» **INPUT**:
^^^^

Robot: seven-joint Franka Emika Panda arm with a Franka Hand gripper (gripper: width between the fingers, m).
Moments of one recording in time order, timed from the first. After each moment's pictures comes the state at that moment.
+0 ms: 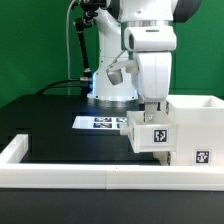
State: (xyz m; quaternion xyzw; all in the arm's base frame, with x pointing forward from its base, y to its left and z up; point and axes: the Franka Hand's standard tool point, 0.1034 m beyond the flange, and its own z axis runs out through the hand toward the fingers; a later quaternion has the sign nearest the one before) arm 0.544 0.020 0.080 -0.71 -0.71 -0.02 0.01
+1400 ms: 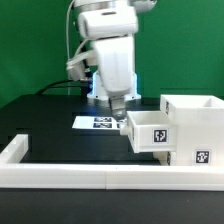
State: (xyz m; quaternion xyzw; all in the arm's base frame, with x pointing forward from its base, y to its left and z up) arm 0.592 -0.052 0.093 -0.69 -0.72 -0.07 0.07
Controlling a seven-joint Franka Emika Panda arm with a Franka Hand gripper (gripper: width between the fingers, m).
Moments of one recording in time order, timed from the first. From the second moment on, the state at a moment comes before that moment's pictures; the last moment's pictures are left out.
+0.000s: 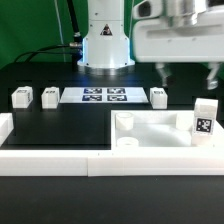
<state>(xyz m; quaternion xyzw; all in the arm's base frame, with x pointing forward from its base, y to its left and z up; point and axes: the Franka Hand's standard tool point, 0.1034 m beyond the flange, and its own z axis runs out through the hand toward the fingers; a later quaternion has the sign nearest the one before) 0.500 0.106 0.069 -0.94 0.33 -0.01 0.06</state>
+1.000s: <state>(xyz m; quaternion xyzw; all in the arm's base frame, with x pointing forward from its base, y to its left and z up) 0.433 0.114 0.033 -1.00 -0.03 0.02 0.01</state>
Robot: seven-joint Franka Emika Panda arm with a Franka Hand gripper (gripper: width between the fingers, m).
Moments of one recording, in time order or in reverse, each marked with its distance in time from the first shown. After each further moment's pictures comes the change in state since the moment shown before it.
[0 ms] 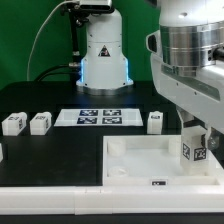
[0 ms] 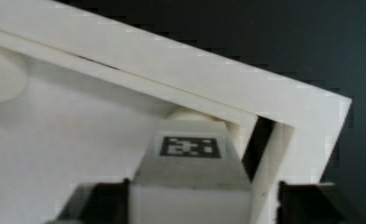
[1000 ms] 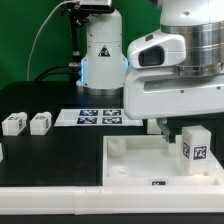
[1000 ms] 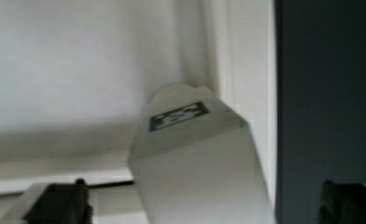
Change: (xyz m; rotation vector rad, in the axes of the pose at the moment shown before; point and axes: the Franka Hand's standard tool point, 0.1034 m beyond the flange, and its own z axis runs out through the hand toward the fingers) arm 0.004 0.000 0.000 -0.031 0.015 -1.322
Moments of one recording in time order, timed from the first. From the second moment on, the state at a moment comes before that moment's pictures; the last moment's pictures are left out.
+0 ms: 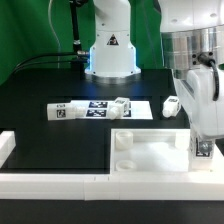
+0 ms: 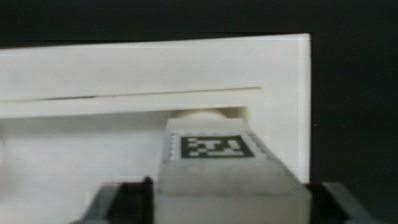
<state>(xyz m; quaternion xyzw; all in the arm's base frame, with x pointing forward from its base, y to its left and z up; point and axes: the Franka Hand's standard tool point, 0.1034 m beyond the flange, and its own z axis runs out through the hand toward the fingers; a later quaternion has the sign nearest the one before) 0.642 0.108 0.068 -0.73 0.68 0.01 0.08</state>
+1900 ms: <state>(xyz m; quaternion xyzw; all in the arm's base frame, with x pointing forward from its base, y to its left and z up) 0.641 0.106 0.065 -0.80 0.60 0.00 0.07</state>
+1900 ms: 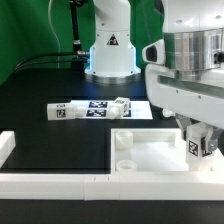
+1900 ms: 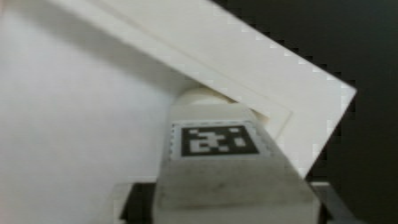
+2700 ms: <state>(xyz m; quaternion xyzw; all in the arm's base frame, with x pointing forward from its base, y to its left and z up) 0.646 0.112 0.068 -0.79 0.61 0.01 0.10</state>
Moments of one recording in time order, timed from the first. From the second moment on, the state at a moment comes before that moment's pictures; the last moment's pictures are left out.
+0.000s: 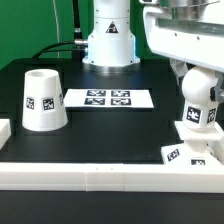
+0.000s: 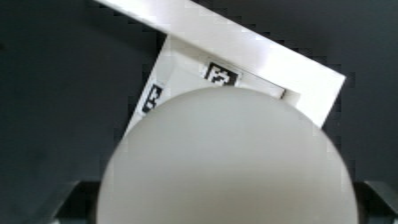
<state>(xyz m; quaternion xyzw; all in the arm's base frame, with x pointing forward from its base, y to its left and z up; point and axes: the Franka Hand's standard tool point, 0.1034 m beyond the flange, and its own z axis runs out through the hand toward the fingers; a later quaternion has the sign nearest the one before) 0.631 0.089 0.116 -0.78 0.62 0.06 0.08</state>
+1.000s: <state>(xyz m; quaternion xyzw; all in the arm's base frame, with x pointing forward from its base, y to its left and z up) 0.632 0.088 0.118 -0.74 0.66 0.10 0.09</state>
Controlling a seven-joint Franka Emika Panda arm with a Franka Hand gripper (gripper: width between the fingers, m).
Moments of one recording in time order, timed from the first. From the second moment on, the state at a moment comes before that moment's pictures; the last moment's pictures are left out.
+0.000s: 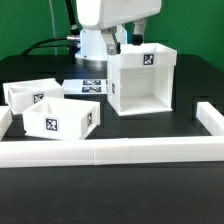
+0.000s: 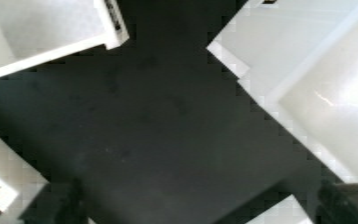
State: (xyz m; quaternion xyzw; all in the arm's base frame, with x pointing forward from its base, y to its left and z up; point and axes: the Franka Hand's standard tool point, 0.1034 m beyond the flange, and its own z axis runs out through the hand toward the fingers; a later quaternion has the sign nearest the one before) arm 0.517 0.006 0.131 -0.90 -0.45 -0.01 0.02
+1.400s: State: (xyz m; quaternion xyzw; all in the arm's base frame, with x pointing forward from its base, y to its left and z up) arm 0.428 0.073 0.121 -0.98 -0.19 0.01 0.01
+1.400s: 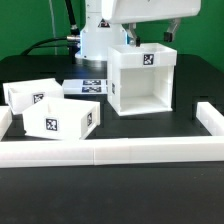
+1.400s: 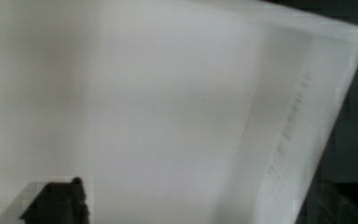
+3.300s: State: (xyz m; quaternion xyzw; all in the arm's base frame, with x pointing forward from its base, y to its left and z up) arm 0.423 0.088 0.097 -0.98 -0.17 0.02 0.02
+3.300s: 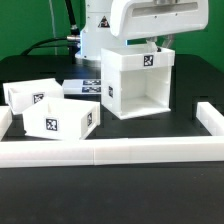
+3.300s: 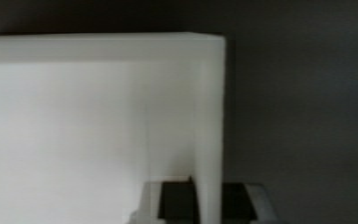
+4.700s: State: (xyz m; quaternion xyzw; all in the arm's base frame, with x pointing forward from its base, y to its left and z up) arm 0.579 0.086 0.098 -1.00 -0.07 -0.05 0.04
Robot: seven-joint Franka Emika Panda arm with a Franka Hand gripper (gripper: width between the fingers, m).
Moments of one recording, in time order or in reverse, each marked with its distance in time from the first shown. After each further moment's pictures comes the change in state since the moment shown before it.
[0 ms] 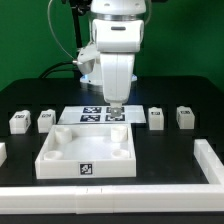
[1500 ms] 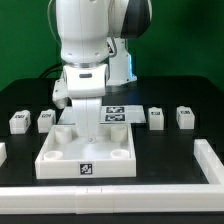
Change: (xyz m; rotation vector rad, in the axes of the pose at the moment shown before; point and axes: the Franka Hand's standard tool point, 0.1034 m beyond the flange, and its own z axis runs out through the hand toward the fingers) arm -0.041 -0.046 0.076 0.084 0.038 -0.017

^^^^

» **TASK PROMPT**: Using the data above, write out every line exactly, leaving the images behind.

» **ANSWER SPACE**:
Robot: seven-joint Franka Emika Panda arm with a Franka Hand gripper (gripper: width between the fingers, m).
Moments of one recording in time order, timed from the first. After each moment's pictures comes the state at that moment.
+0 ms: 
State: (xyz m; quaternion xyzw; all in the arm's base frame, with x pointing forward from its base, y to its left and z up; point and axes: the Franka Hand's standard tool point, 0.1034 m beyond the flange, and its own z axis runs out through the hand toward the fingers; a later quaternion has the sign nearest the one before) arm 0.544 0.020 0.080 -0.71 -0.71 -0.02 0.01
+1400 ms: 
State: (xyz m; quaternion xyzw; all in the arm's base frame, with x pointing forward from its base, y to its left and z up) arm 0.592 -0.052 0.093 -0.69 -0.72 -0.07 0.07
Controlling a seven-joint Franka Emika Panda arm with a Franka Hand gripper (gripper: width between the fingers, m).
Moments of one recording in time order, timed from the first. From the second moment on, the state at a moment comes before that moment's pictures; the last moment's pictures are left out.
+0.000s: 
<state>(xyz m; quaternion xyzw; all in the arm's base frame, with x pointing forward from its base, y to its left and z up; point and axes: the Franka Hand's standard tool point, 0.1034 m beyond the flange, and its own z axis runs out through the hand toward the fingers; a later quaternion has the sign nearest the one before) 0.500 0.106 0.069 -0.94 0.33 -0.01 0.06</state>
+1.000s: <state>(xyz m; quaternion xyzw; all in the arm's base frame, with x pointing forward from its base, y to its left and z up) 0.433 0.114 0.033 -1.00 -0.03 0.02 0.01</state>
Robot: seven-joint Franka Emika Panda arm with a Franka Hand gripper (gripper: width between the fingers, m).
Moments of one recording, in time order or in reverse, each marked with its distance in time from the first shown. After each further moment's pictures comes the change in state since the moment shown before it.
[0 ms] 
[0 ms] 
[1000 ms] 
[1000 ms] 
Change: (xyz m; rotation vector rad, in the axes of the pose at the moment shown before; point and axes: the Franka Hand's standard tool point, 0.1034 m beyond the flange, and its own z axis runs out through the hand toward the fingers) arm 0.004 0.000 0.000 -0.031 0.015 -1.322
Moments of one recording in time order, timed from the first. From the second moment on, the state at a moment comes before that moment's pictures; the last moment's pictures are left out.
+0 ms: 
+0 ms: 
<state>(xyz m; quaternion xyzw; all in the arm's base frame, with x pointing forward from its base, y to its left and z up; point and axes: the Franka Hand's standard tool point, 0.1034 m beyond the flange, and its own z axis runs out through the hand toward the fingers; a later quaternion has the sign nearest the one before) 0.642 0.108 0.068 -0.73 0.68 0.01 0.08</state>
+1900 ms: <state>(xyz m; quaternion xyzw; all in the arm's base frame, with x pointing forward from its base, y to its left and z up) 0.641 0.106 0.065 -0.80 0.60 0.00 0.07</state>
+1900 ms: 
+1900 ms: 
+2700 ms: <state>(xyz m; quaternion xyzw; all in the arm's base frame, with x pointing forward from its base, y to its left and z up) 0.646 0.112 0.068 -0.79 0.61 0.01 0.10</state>
Moments of one recording in time order, timed from the first. From the second moment on, the state at a moment comes before that moment's pictures; the last moment's pictures are left out.
+0.000s: 
+0.000s: 
<state>(xyz m; quaternion xyzw; all in the arm's base frame, with x pointing forward from its base, y to its left and z up; point and axes: the Franka Hand's standard tool point, 0.1034 m beyond the flange, and its own z axis runs out through the hand toward the fingers; a later quaternion has the sign nearest the one before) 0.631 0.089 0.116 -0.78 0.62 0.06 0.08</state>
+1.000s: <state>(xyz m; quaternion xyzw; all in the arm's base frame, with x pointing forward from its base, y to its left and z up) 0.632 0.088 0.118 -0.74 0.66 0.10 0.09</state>
Controlling a seven-joint Franka Emika Panda arm with a Franka Hand gripper (gripper: width between the fingers, m).
Moments of one recording in time order, timed from the first. From the second moment on, the state at a moment comes before that moment's pictures; the last moment's pictures are left out.
+0.000s: 
+0.000s: 
State: (xyz m; quaternion xyzw; all in the arm's base frame, with x pointing forward from its base, y to its left and z up; point and axes: the Franka Hand's standard tool point, 0.1034 m beyond the flange, and its own z axis runs out through the hand toward the fingers; a later quaternion has the sign nearest the one before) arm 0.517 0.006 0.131 -0.90 -0.45 -0.01 0.02
+1.400s: State: (xyz m; quaternion xyzw; all in the arm's base frame, with x pointing forward from its base, y to its left and z up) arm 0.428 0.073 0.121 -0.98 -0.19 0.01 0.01
+1.400s: 
+1.400s: 
+3.300s: State: (xyz m; quaternion xyzw; all in the arm's base frame, with x pointing forward from its base, y to its left and z up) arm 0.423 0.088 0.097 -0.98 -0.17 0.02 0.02
+3.300s: 
+3.300s: 
+4.700s: State: (xyz m; quaternion xyzw; all in the arm's base frame, with x pointing forward from its base, y to its left and z up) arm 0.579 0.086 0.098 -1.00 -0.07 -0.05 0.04
Robot: seven-joint Franka Emika Panda arm with a Franka Hand gripper (gripper: width between the fingers, m).
Moments of one recording, in time order or in reverse, each marked with its distance in time from the first shown. After each further moment's pictures comes the change in state since the moment shown before it.
[0 ms] 
[1500 ms] 
Change: (xyz m; rotation vector rad, in the axes of the pose at the moment shown before; point and axes: the Franka Hand's standard tool point, 0.1034 m beyond the flange, and its own z axis runs out through the hand toward the fingers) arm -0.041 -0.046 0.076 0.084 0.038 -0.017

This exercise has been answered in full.